Le imprese stanno reagendo alla crisi con forti riduzioni del personale. Il 40% delle aziende con oltre 20 dipendenti ridurrà gli occupati nel corso di quest’anno e la riduzione «sarà probabilmente maggiore nelle imprese più piccole. Per oltre 2 milioni di lavoratori temporanei – ha aggiunto il governatore – il contratto giunge a termine nel corso di quest’anno; più del 40% è nei servizi privati, quasi il 20% nel settore pubblico; il 38% è nel Mezzogiorno».
Le banche devono aiutare le imprese ad affrontare le loro difficoltà. Il sistema bancario italiano dimostra la capacità di «resistere anche a scenari più sfavorevoli». In questa fase, ha sottolineato Draghi, serve però «lungimiranza» da parte delle banche nel valutare i finanziamenti da dare alle aziende, evitando quindi eccessive restrizioni nell’offerta di credito. «Le banche italiane valutino il merito di credito dei loro clienti con lungimiranza. Prendano esempio dai banchieri che finanziarono la ricostruzione e la crescita degli anni Cinquanta e Sessanta».
A governo e sindacati il numero uno di Palazzo Koch chiede di trovare l’accordo su una riforma organica e rigorosa degli ammortizzatori sociali esistenti, che renda più universali i trattamenti, spiegando che il nuovo sistema può essere ridisegnato attorno ai due tradizionali strumenti: cassa integrazione e indennità di disoccupazione. L’emergenza non deve comunque gettare nel panico coloro che hanno il compito di prendere decisioni. Il governo, avverte Draghi, deve sempre tenere sotto controllo i conti pubblici che in questo momento di difficoltà generale rischiano di sfuggire di mano: il debito pubblico italiano torna ai livelli dei primi anni Novanta con il pericolo «che sull’economia gravi a lungo una pressione fiscale molto elevata». Il disavanzo pubblico nel 2009 supererà il 4,5% e nel 2010 il 5%. L’incidenza della spesa primaria corrente salirà, nell’anno in corso, di tre punti percentuali. La spesa pubblica complessiva supererà largamente il 50% del Pil.
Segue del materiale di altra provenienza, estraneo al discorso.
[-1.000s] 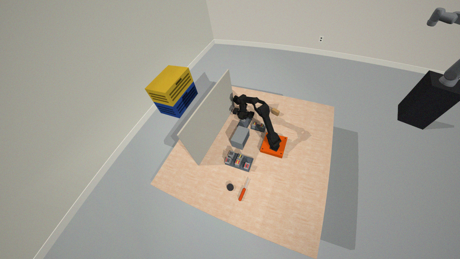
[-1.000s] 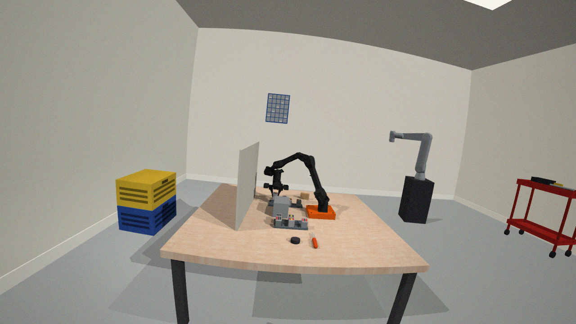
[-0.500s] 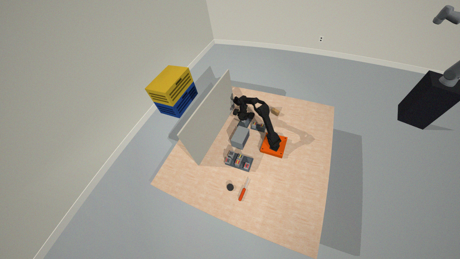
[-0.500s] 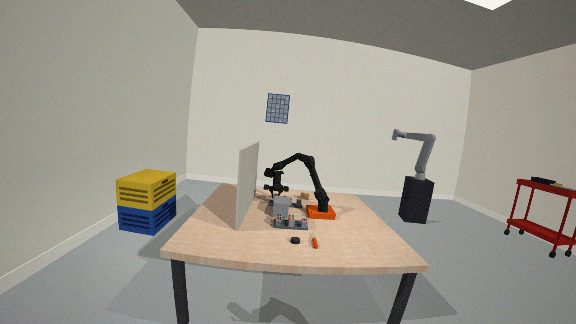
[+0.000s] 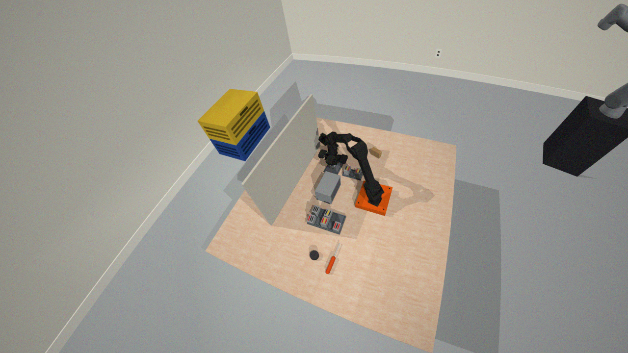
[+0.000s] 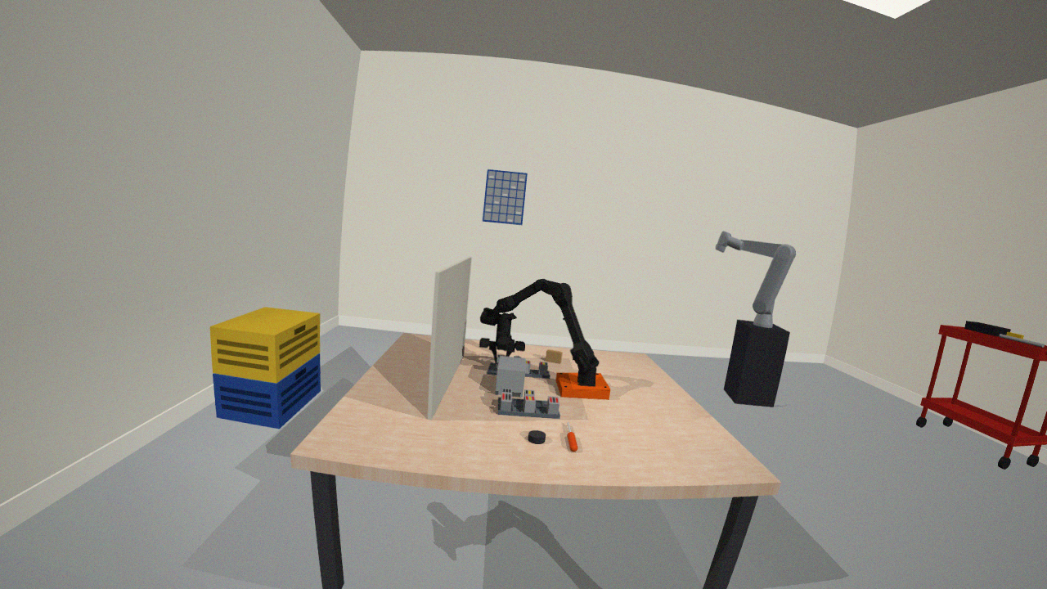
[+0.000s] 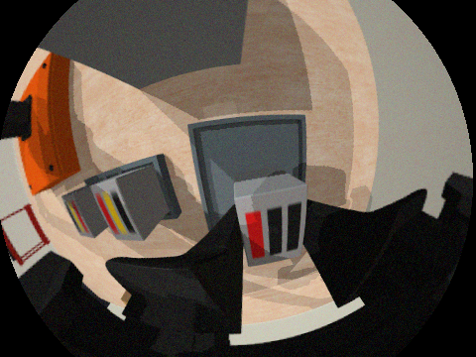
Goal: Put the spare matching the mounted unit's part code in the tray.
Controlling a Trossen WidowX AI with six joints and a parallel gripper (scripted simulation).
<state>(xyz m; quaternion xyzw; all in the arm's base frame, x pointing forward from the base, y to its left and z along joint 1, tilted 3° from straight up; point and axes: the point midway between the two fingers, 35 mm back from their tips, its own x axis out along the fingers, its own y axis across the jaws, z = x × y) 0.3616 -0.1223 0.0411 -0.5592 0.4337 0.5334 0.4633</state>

Contemporaneamente si registra un calo delle entrate tributarie: nei primi quattro mesi dell’anno l’Iva riscossa è stata inferiore del 10% rispetto al corrispondente periodo del 2008. L’imposta sui redditi delle imprese, scesa di oltre il 9% nel 2008, potrebbe flettere in misura ancora maggiore nel 2009.
Occorre dunque «assicurare il riequilibrio prospettico dei conti pubblici, attuare quelle riforme che, da lungo tempo attese, consentano al nostro sistema produttivo di essere parte attiva della ripresa economica mondiale». In particolare «le misure di riduzione della spesa corrente vanno introdotte nella legislazione subito, anche se con effetti differiti, senza rinvii a ulteriori atti normativi e a decisioni amministrative». Draghi propone anche di aumentare gradualmente l’età pensionabile per assicurare più reddito alle famiglie e un «potenziale produttivo» maggiore per l’economia. Per il governatore della Banca d’Italia «il graduale incremento dell’età media effettiva di pensionamento assicurerà l’erogazione di pensioni di importo medio unitario adeguato. Un più alto tasso di attività nella fascia da 55 a 65 anni innalzerà sia il reddito disponibile delle famiglie sia il potenziale produttivo dell’economia».
Draghi riconosce che la politica economica in Italia è oggi più difficile che in altri Paesi, proprio a causa della pesante situazione dei conti pubblici. «Negli ultimi vent’anni – ha ricordato il governatore della Banca d’Italia – la nostra è stata una storia di produttività stagnante, bassi investimenti, bassi salari, bassi consumi, tasse alte». Un passato pesante, ma proprio per questo «dobbiamo essere capaci di levare la testa dalle angustie di oggi per vedere più lontano». Una risposta incisiva all’emergenza «è possibile solo se accompagnata da comportamenti e riforme che rialzino la crescita dal basso sentiero degli ultimi decenni».